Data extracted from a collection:
======

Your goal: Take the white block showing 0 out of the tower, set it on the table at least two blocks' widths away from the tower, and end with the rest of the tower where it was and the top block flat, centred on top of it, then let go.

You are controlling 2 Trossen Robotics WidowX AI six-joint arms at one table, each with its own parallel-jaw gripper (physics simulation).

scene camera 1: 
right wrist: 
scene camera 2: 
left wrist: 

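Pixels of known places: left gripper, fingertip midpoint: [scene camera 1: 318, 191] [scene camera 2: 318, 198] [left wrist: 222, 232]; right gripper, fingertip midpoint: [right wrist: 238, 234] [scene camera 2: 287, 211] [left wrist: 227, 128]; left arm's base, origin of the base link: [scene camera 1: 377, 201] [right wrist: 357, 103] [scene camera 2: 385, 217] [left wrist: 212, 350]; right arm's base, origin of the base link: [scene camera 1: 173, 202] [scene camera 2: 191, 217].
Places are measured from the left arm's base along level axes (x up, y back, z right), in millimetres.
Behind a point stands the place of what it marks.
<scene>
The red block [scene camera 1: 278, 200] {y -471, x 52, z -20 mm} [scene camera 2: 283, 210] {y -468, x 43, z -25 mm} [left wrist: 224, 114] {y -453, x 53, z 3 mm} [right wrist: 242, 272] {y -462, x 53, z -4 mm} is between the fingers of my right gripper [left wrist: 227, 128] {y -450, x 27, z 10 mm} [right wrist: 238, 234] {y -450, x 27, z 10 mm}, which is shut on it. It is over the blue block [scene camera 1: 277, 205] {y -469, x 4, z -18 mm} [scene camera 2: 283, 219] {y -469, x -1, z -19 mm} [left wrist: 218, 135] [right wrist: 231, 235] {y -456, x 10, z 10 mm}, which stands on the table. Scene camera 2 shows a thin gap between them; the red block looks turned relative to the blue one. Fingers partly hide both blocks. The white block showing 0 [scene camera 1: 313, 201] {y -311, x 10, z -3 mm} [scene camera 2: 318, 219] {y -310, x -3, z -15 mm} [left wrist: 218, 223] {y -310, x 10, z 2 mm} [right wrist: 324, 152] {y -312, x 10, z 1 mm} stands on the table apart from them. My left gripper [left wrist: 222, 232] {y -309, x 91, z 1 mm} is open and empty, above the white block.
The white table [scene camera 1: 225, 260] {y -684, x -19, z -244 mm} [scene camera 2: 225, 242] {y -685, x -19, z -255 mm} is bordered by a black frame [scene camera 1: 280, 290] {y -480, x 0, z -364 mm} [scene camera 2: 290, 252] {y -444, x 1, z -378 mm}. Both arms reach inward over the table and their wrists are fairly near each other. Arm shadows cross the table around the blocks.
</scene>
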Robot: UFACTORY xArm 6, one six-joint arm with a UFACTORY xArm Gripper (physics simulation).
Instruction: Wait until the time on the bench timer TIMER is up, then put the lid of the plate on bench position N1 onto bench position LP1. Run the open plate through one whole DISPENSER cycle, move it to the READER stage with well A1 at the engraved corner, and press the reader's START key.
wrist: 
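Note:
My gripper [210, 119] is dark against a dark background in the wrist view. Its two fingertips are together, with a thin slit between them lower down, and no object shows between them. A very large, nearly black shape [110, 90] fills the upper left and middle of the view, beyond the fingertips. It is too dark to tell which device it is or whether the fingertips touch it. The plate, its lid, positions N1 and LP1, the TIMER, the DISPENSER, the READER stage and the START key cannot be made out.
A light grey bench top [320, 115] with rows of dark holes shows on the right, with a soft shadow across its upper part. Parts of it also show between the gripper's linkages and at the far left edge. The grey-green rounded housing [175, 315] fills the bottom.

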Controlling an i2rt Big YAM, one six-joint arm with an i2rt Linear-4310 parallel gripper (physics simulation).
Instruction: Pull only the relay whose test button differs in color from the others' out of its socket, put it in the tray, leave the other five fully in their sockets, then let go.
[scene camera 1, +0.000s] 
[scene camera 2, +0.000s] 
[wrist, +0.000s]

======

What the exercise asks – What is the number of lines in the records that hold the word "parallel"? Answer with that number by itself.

Answer to this problem – 2